Movement between levels of storage hierarchy can be explicit or implicit



#### **Duties of a Memory Management System**

- Define an address representation that can be translated between CPU, memory, and program (the code)
- Memory access protection

. . .

- Efficient handling of memory
  - Efficient algorithms to choose the best memory portion(s) for a given demand
  - Reduce unused part of memory
- Decide which process to add or remove from memory



## Background

- Program must be brought (from disk) into memory and placed within a process for it to be run
- Memory unit only sees a stream of:
  - addresses + read requests, or
  - address + data and write requests
- Memory unit does not know how these addresses were generated
  - Address representation (used by CPU, memory, and processes) should be defined clearly
- Access to the main memory can take many cycles, causing a CPU stall
  - Register access is done in one CPU clock
  - Cache sits between main memory and CPU registers
- Protection of memory required to ensure correct operation



## **Memory Protection**

- Q: Protect which part of memory from whom?
  - Need to ensure that a user process can only access to its address (memory) space
- We can provide this protection by using a pair of base and limit registers that define the logical address space of a process
- OS has access to:
  - these two registers
  - user process memory
    - Q: Why?
  - and, of course, OS memory



#### **Hardware Address Protection**

 CPU must check every memory access generated in user mode to be sure it is between base and limit for that user



the instructions to loading the base and limit registers are privileged



#### **Address Binding**

- Programs on disk, ready to be brought into memory to execute form an input queue
- Addresses represented in different ways at different stages of a program's life
- An example:
  - Source code addresses are usually symbolic
    - e.g., variables: "int i", "int \*j"
  - Compiler **binds** them to **relocatable addresses** 
    - e.g. "14 bytes from beginning of this module"
  - Linker or loader will bind relocatable addresses to *absolute addresses* 
    - e.g. 74014
  - Each binding maps one address space to another



#### **Address Binding Options**

- Binding of instructions and data to absolute memory addresses can happen at different stages:
  - **Compile time**: If memory location known a priori, **absolute code** can be generated
    - must recompile the code if the starting location changes
    - MS-DOS was using this method for .COM executables
      - loaded at a pre-set address: at offset 0100h
  - Load time: if memory location is not known at compile time, compiler must generate relocatable code, the absolute address can be generated at load time
    - If initial address changes, load again
  - Execution time: Binding delayed until run time if the process can be moved during its execution from one memory segment to another
    - Need hardware support for address maps (e.g., base and limit registers)
  - Q: Why would one need Execution Time binding?
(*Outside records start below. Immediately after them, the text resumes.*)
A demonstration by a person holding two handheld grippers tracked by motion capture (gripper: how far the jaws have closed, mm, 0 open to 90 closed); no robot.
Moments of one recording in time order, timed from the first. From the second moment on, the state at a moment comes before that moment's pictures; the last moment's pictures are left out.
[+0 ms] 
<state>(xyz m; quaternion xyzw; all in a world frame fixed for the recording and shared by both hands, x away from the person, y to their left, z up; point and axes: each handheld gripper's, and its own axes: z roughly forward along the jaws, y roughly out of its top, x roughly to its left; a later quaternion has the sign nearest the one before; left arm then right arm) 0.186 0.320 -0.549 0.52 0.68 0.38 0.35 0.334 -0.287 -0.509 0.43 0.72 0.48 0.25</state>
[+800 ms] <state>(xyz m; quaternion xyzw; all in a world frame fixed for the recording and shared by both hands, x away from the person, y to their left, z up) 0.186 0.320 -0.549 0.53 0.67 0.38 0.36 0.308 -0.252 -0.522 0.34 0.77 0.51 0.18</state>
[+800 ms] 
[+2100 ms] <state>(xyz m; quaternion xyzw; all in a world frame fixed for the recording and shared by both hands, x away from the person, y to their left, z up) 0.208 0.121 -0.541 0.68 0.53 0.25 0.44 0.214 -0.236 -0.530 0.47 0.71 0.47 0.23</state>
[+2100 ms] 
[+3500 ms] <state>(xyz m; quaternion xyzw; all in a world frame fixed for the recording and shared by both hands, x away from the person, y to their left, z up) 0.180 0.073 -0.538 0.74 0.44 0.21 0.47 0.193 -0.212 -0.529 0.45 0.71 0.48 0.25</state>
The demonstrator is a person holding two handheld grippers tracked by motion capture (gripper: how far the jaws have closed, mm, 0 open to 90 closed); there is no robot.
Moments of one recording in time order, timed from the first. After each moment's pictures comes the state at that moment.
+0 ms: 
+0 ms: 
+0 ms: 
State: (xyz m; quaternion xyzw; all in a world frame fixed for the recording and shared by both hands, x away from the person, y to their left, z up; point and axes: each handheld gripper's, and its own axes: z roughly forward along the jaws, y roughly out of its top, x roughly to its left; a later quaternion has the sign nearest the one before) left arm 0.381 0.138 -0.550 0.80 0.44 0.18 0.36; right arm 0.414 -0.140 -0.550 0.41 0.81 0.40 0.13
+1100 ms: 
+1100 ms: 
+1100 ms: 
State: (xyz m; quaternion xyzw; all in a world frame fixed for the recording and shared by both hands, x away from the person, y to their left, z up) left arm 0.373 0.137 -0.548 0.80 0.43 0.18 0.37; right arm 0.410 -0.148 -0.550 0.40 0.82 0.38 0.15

## Logical vs. Physical Address Space

- The concept of a logical address space that is bound to a separate physical address space is central to proper memory management
  - Logical address used by the CPU; also referred to as virtual address
  - Physical address –used by the memory
- Logical and physical addresses are the same in compile-time and loadtime address-binding schemes. Q: Why?
- Logical (virtual) and physical addresses differ in execution-time addressbinding scheme
- Logical address space is the set of all logical addresses used by a program
- Physical address space is the set of all physical addresses used by a program



# **Memory-Management Unit (MMU)**

Hardware device that at run time maps virtual to physical address



- The user program deals with *logical* addresses; it never sees the *real* physical addresses
  - Execution-time binding occurs when reference is made to location in memory
- Many methods possible, covered in the rest of this chapter



#### Memory-Management Unit (Simple Sol'n)

- Consider simple scheme, which is a generalization of the base-register scheme
- The base register now called relocation register
- The value in the relocation register is added to every address generated by a user process at the time it is sent to memory





## **Contiguous Allocation**

- Main memory must support both OS and user processes
- Limited resource, must allocate efficiently
- Contiguous allocation is one early method
- Main memory usually into two partitions:
  - Resident operating system, usually held in low memory
  - User processes then held in high memory
  - Each process contained in single contiguous section of memory



# **Contiguous Allocation (Cont.)**

- Relocation registers enable protecting the user processes from each other, and from changing operating-system code and data
  - Relocation register contains the smallest \_\_\_\_\_ address
  - Limit register contains the upper limit of \_\_\_\_\_ addresses
  - At context switch, the dispatcher loads the relocation and limit registers with the correct values
  - Allows actions such as kernel code being transient and kernel changing size
    - e.g., by removing from the memory the code and data related to a device or service that is not being used



#### Hardware Support for Relocation and Limit Registers





## **Memory Partitioning**

- Simple approach: Fixed size partitions
  - Q: Disadvantages?
    - Degree of multiprogramming limited by number of partitions
    - Inefficient use of space
- Modern alternative:
  - Variable-partition sizes for efficiency (sized to a given process' needs)
    - When a process arrives, it is allocated memory from a hole large enough to accommodate it
    - Process exiting frees its partition, adjacent free partitions combined
    - Operating system maintains information about:
      a) allocated partitions
      b) free partitions (hole)





## **Dynamic Storage-Allocation Problem**

Q. How to satisfy a request of size *n* from a list of free holes?

- First-fit: Allocate the *first* hole that is big enough
- Best-fit: Allocate the *smallest* hole that is big enough; must search entire list, unless ordered by size
  - Produces the smallest leftover hole
- Worst-fit: Allocate the *largest* hole; must also search entire list
  - Produces the largest leftover hole
- Quick-fit: Keep a list of holes grouped by sizes, e.g., 4K, 8K, etc.
  - Fast allocation
  - Size changes (e.g. merging) are costly to manage

Statistically, first-fit and best-fit is better than worst-fit in terms of storage utilization



## Fragmentation

#### External Fragmentation

 total memory space exists to satisfy a request, but it is not contiguous

#### Internal Fragmentation

- allocated memory may be slightly larger than requested memory;
  - e.g., process requires 18462 bytes, but we have a hole of 18464 bytes
- management of the small (e.g. 2 bytes) holes is more costly than using them
- so, give the whole space to the process
- First fit analysis reveals that given N blocks allocated, 0.5 N blocks lost to fragmentation
  - 1/3 may be unusable -> 50-percent rule